Yesterday, Attorney General William Tong released additional guidance to inform consumers and companies operating in Connecticut of adjustments made to the Connecticut Data Privacy Act (CTDPA), which went into effect on July 1st.
“For too long, Big Tech has treated our children like social media cash cows,” said Tong. “Connecticut is now taking matters into our own hands with protections that limit harmful data collection, curb addictive features, and give families the control they need to keep children safe online.”
Last summer, the General Assembly passed SB 1295, a bill that made several amendments to the CTDPA, which originally passed in 2022. Many of these changes focus on child safety; as of July 1, it is now illegal to sell or process minors’ personal data for the use of targeted advertising, use addictive design features to “significantly increase, sustain or extend any minor’s use of such online service, product or feature,” or collect minors’ precise geolocation data unless necessary to the function of the product or service (e.g. a maps service).
Additionally, companies must obtain consent before processing a minor’s personal data for profiling. The CTDPA defines profiling as being “any form of automated processing performed on personal data to evaluate, analyze or predict personal aspects related to an identified or identifiable individual’s economic situation, health, personal preferences, interests, reliability, behavior, location or movements.”Direct messaging apps must also include default settings preventing adults from sending uninvited messages to minors.

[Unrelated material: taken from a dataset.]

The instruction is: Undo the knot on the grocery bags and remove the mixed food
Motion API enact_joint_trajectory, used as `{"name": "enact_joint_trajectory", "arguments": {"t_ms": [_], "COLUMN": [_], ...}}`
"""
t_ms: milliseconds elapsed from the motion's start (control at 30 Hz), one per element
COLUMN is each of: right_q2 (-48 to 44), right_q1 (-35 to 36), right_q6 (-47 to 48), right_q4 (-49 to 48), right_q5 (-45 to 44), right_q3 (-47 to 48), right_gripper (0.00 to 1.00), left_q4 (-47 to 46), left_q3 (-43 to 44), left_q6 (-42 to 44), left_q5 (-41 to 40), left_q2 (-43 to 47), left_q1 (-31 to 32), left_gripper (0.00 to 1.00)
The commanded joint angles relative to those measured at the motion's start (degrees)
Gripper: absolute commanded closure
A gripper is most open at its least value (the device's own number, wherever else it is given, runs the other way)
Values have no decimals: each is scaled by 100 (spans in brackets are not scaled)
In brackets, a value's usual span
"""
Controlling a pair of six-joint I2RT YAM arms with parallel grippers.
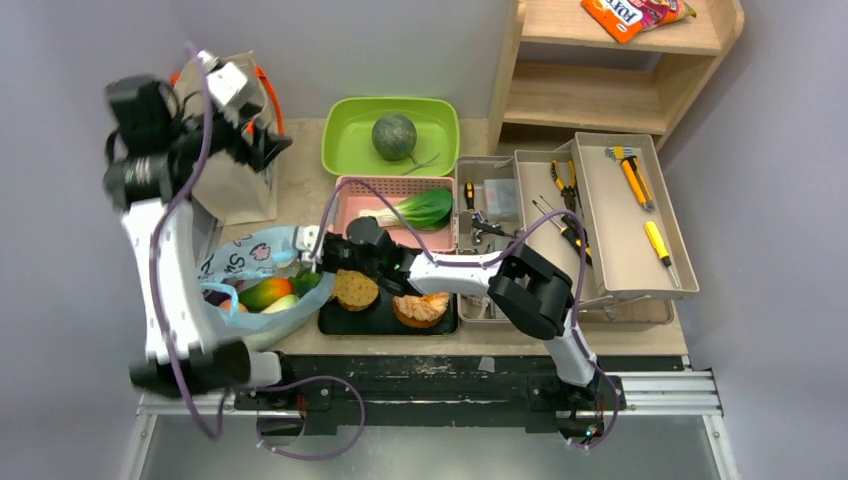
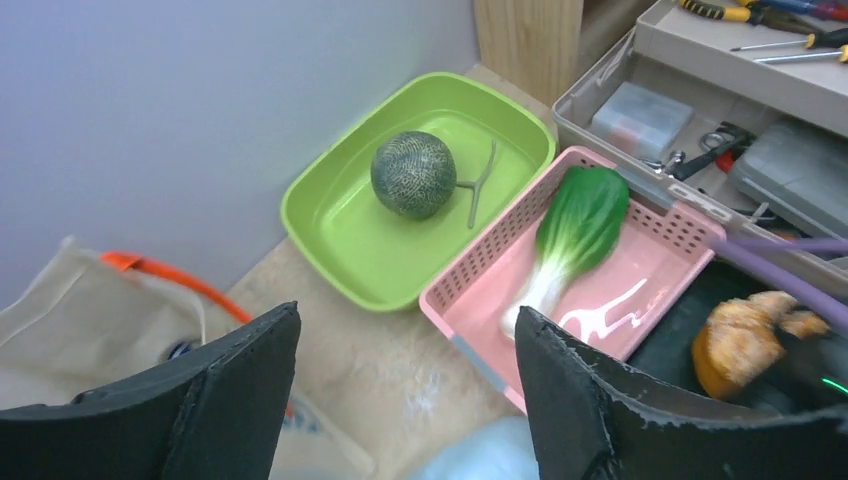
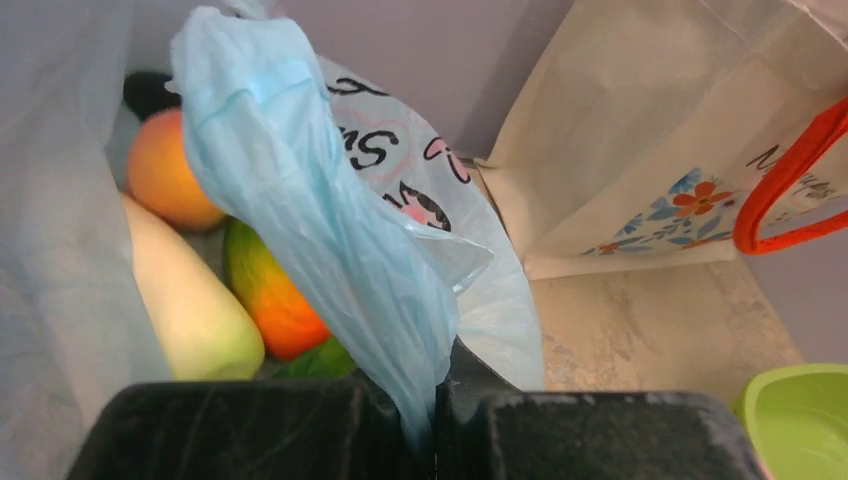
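Note:
The light-blue plastic bag point(image 1: 247, 258) lies at the table's left with its mouth open; the knot is out of view. My right gripper point(image 3: 436, 400) is shut on a strip of the bag's film point(image 3: 320, 230). Inside the bag lie a peach point(image 3: 163, 176), a white radish point(image 3: 186, 302) and an orange-green fruit point(image 3: 272, 292). My left gripper point(image 2: 408, 315) hangs open and empty, high above the table in front of the beige tote point(image 1: 232, 185). The green melon point(image 1: 394, 135) sits in the green tray point(image 1: 350, 150). Leafy greens point(image 1: 425, 208) lie in the pink basket point(image 1: 352, 195). An orange-topped pastry point(image 1: 421, 308) rests on the black tray point(image 1: 385, 322).
A brown round bread slice point(image 1: 355, 290) shares the black tray. A grey open toolbox point(image 1: 620, 230) with screwdrivers and pliers fills the right side. A wooden shelf point(image 1: 610, 95) stands at the back right, with an orange snack packet point(image 1: 625, 14) on top. Purple cables trail over both arms.

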State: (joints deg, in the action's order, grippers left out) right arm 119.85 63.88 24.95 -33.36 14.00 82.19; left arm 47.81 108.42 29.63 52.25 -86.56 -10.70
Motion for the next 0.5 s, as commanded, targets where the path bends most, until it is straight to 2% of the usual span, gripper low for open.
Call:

As of July 1, the CTDPA will now apply to more businesses than ever before; before SB 1295’s passage, the CTDPA only applied to businesses that controlled or processed the personal data of at least 100,000 consumers, or those that controlled or processed the data of at least 25,000 consumers and derived more than 25% of their gross revenue from the sale of personal data. The language has now been simplified so that any business that controls or processes the data of 35,000 consumers or more must be CTDPA compliant.
Furthermore, CTDPA compliance has now been extended to any person or business that controls or processes sensitive data, with the exception of payment processors, or that sells personal data. The definition of sensitive data, which used to cover only medical, genetic, or biometric information, has also been expanded to include financial account data, government-issued private identifying data (e.g. SSNs, license numbers, etc.), neural data, and data that would identify someone’s status as a disabled, transgender, or nonbinary person.
Upon a Connecticut resident’s request, data holding entities must now provide requesters with lists of all third parties to which their personal data was sold, tell them what inferences were drawn from their personal data, and tell requesters if their data is being used to screen their access to financial, lending, insurance, educational, healthcare or criminal justice services, as well as housing, insurance, educational and employment opportunities.
In instances where profiling decisions are automated, consumers now also have the right to request from businesses thorough breakdowns of what factored into the decision-making process and review the personal data used to conduct it. When profiling is conducted for the purpose of making housing-related decisions, consumers will now have the right to correct any incorrect personal data used in the processing and have the decision re-evaluated.
Tong also highlighted additional protections for minors that were enacted by the passage of SB 5 last session. These protections, which will go into effect by 2028, include a ban on content algorithms without parental consent, the creation of a default setting for minors’ accounts that heightens privacy protections, sets time limits, and bars notifications between 9 p.m. and 8 a.m. Parents’ consent will be required to change those settings. It also requires a pop-up to be displayed whenever a minor opens social media, informing them of its potential mental health risks.
Once fully in effect, SB 5 will also require social media companies to submit annual reports to the Attorney General containing the number of minors on their platforms, how many have received parental consent for the enabling of content algorithms, and the average amount of time per day minors spend on the platform, sorted by age and time of day. These provisions were included in a bill proposed by Tong last May, which passed the House but died on the floor.
The bill also includes a provision barring any AI companion operator from engaging with minors until it can be made incapable of encouraging self-harm, discouraging them from seeking help, or attempting to offer mental health services to minors (unless it is clinically qualified to do so).
“Connecticut has one of the strongest data privacy laws on the books, and we will use every inch of our authority to protect our kids online,” said Tong. “We’re investigating Roblox and TikTok, we’ve sued Meta, and there should be no doubt that we are serious.”